Schloss Mansfeld

Die Burg Mansfeld in Sachsen-Anhalt ist eine der bedeutendsten Festungsanlagen in Mitteldeutschland und wird heute vom Christlicher Verein Junger Menschen – CVJM – als Jugendbildungs- und Begegnungsstätte genutzt. In der Schlossanlage finden in unregelmäßigen Abständen Veranstaltungen wie Konzerte und Gruppentreffen statt.

Die Geschichte von Schloss Mansfeld ist untrennbar mit dem Aufstieg und Fall der Grafen von Mansfeld sowie der Reformation verknüpft. Hier ist eine geschichtliche Zusammenfassung:

Ursprünge und Aufstieg (11. – 15. Jahrhundert)

Die erste urkundliche Erwähnung der Burg geht auf das Jahr **1050** zurück.
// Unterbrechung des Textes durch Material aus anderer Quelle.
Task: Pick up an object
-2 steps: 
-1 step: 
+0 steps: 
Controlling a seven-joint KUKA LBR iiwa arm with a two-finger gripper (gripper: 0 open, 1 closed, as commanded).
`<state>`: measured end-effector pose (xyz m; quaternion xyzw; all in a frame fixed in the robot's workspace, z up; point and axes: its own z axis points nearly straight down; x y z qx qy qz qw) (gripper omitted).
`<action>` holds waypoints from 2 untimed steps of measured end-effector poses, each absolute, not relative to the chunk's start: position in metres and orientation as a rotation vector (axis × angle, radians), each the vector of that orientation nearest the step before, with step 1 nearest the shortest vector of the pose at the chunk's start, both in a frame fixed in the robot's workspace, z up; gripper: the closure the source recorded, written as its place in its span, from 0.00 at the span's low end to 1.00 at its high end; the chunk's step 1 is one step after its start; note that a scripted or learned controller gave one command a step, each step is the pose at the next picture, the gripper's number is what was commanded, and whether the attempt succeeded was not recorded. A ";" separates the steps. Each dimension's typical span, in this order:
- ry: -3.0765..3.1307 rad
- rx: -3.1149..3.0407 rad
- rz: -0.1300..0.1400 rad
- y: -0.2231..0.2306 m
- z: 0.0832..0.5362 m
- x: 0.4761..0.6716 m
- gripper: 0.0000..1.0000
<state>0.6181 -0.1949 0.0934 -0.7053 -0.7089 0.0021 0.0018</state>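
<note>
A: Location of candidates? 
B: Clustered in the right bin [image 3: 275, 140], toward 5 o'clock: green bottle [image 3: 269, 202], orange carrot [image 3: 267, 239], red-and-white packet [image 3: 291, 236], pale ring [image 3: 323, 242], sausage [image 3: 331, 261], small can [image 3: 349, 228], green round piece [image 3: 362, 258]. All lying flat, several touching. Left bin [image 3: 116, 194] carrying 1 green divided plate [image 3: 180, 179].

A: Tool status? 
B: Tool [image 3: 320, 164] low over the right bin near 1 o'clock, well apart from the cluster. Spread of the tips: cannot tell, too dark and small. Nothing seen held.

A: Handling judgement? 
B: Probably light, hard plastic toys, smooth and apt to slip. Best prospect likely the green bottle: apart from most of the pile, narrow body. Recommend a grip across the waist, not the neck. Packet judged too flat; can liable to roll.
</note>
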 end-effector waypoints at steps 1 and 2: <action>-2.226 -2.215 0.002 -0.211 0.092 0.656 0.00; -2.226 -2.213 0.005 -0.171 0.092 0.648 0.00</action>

Strategisch günstig auf einem Bergsporn über der Stadt Mansfeld gelegen, diente sie als Stammsitz der **Grafen von Mansfeld**.

  • Wohlstand durch Bergbau:** Die Familie erlangte durch den Kupfer- und Silberbergbau im Mansfelder Land enormen Reichtum und politischen Einfluss.
  • Ausbau zur Residenz:** Im Laufe der Jahrhunderte wurde die ursprüngliche mittelalterliche Burg zu einer prächtigen Residenz und einer immer stärkeren Festung ausgebaut.
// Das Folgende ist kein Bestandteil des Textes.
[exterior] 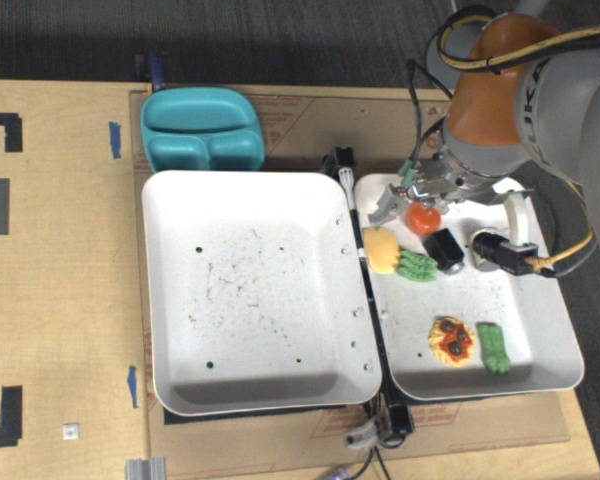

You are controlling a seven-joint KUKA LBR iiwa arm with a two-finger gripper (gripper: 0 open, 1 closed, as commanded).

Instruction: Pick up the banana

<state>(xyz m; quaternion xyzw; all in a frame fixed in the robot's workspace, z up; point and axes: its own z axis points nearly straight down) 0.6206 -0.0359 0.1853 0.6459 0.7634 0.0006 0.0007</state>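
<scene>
The banana [381, 250] is a short yellow piece lying at the left side of the right bin [540, 368], against the wall between the bins. My gripper [412, 200] hangs over the far left part of that bin, just above and to the right of the banana. It is open, with nothing between its fingers. One grey finger [387, 208] points down-left toward the banana and stops short of it. A red-orange tomato-like piece [424, 218] lies right under the gripper.
Beside the banana are a green ridged piece [416, 266] and a black block [443, 249]. A small pizza [451, 339] and a green pickle [493, 348] lie near the front. The left bin [250, 288] adjoins. A teal tray [202, 128] stands behind it.
</scene>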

Die Ära der Reformation (16. Jahrhundert)

Dies war die glanzvollste, aber auch spannungsreichste Zeit der Burg.

Verbindung zu Martin Luther: Luther wurde im nahegelegenen Eisleben geboren und wuchs in der Stadt Mansfeld auf. Er pflegte zeitlebens engen Kontakt zu den Grafen von Mansfeld, die zu den frühesten und entschlossensten Unterstützern der Reformation gehörten.

  • Teilung der Grafschaft: Da die Grafenfamilie sehr kinderreich war, wurde der Besitz 1501 in die Linien Vorderort, Mittelort und Hinterort geteilt. Dies führte dazu, dass auf dem Burggelände drei separate Schlösser nebeneinander entstanden (Vorderort, Mittelort und Hinterort).
  • Festungsausbau:** Unter Graf Albrecht VII. wurde die Burg zu einer der modernsten Festungen der Renaissance ausgebaut, mit gewaltigen Bastionen und Wallanlagen.
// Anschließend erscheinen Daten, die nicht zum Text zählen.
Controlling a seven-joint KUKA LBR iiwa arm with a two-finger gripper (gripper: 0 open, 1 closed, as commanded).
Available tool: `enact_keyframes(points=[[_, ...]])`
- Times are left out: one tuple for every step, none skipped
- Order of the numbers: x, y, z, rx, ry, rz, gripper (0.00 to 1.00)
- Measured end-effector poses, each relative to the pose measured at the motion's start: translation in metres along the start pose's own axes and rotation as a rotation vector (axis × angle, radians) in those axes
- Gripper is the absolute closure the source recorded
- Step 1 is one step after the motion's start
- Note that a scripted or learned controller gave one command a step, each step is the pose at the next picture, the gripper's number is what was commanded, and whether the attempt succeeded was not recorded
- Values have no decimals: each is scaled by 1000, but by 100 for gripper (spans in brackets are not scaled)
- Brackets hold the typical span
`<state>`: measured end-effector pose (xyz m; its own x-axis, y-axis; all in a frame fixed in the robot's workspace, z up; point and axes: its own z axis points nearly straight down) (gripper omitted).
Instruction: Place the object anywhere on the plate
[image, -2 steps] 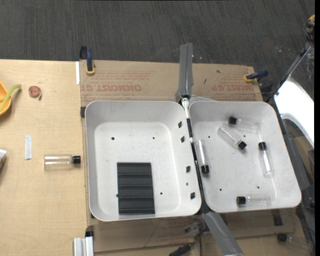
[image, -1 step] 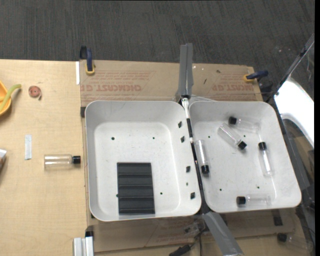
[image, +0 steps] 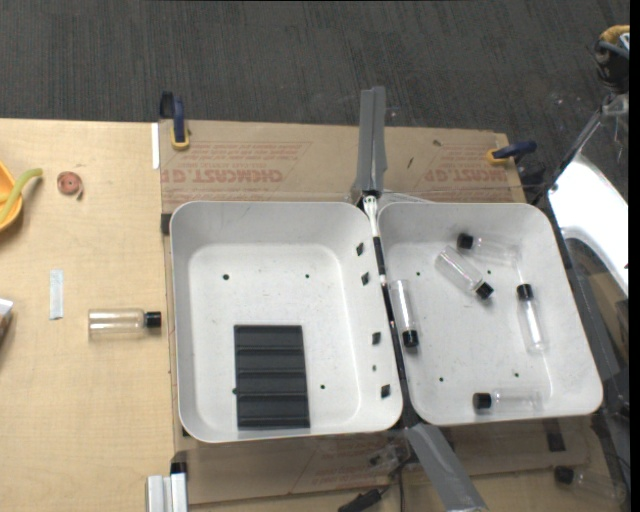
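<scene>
In the camera view, two shallow white bins sit side by side on a brown cardboard sheet (image: 300, 165) at the right end of the wooden table (image: 80, 400). The left white bin (image: 200, 240) holds a dark ribbed rectangular plate (image: 270, 377), lying flat near its front edge, left of centre.

The right white bin (image: 560, 300) holds five clear plastic vials with black caps, all lying on their sides and none on the plate:
- one vial (image: 404, 310) against the bin's left wall
- one (image: 482, 246) near the back edge
- a slanted one (image: 462, 272) just in front of that
- one (image: 531, 320) towards the right wall
- one (image: 508, 402) along the front edge

A larger clear bottle with a black cap (image: 120, 321) lies on the bare table left of the bins. Whether the end effector is open or closed cannot be told, nor whether it has hold of anything.
</scene>
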<state>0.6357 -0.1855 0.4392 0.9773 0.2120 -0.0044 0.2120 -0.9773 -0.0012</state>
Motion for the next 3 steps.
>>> enact_keyframes(points=[[5,39,0,0,-1,13,0],[-36,30,-1,1,0,0,0],[22,-21,14,0,1,5,0]])
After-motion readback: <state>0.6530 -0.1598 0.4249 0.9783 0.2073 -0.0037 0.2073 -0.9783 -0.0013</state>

### Niedergang und Zerstörung (17. – 18. Jahrhundert)
Der Abstieg der Burg begann mit dem wirtschaftlichen Niedergang der Grafen und den Wirren der Kriege.

  1. Verschuldung: Durch Erbteilungen und Misswirtschaft gerieten die Grafen in massive finanzielle Not, was 1570 zur Sequestration (Zwangsverwaltung) durch die Lehnsherren (Sachsen und Magdeburg) führte.
  2. Dreißigjähriger Krieg: Die Festung war mehrfach umkämpft und besetzt.
  3. Schleifung (1674/75): Auf Befehl des kurbrandenburgischen Kurfürsten wurde die Festung unbrauchbar gemacht (geschleift). Die wehrhaften Anlagen wurden gesprengt, und die Gebäude verfielen zur Ruine.

Romantik und heutige Nutzung (19. Jahrhundert – heute)

Im 19. Jahrhundert erwachte das Interesse an der Ruine im Zuge der Romantik neu.

  • Wiederaufbau:** Ab 1860 ließ der neue Besitzer, Baron von der Recke, das Schloss Vorderort im neugotischen Stil wieder aufbauen. Die Schlösser Mittelort und Hinterort blieben als Ruinen erhalten.
  • Heutige Bedeutung: Seit 1947 dient das Schloss Vorderort als christliche Jugendbildungs- und Begegnungsstätte. Am 24. Mai 1997 wurde der Förderverein Schloss Mansfeld e. V. zum Erhalt des Schlosses Mansfeld gegründet. 1999 erfolgte die Übertragung des Schlosses in das Eigentum des Fördervereins Schloss Mansfeld e. V. Es erfolgte ein kontinuierlicher Ausbau zur modernen Christlichen Jugendbildungs- und Begegnungsstätte.

Die Anlage beeindruckt heute vor allem durch das Zusammenspiel von monumentalen Festungswällen und den filigranen Ruinen der Renaissance-Schlösser, was ihr den Beinamen „Mansfelder Akropolis“ einbrachte.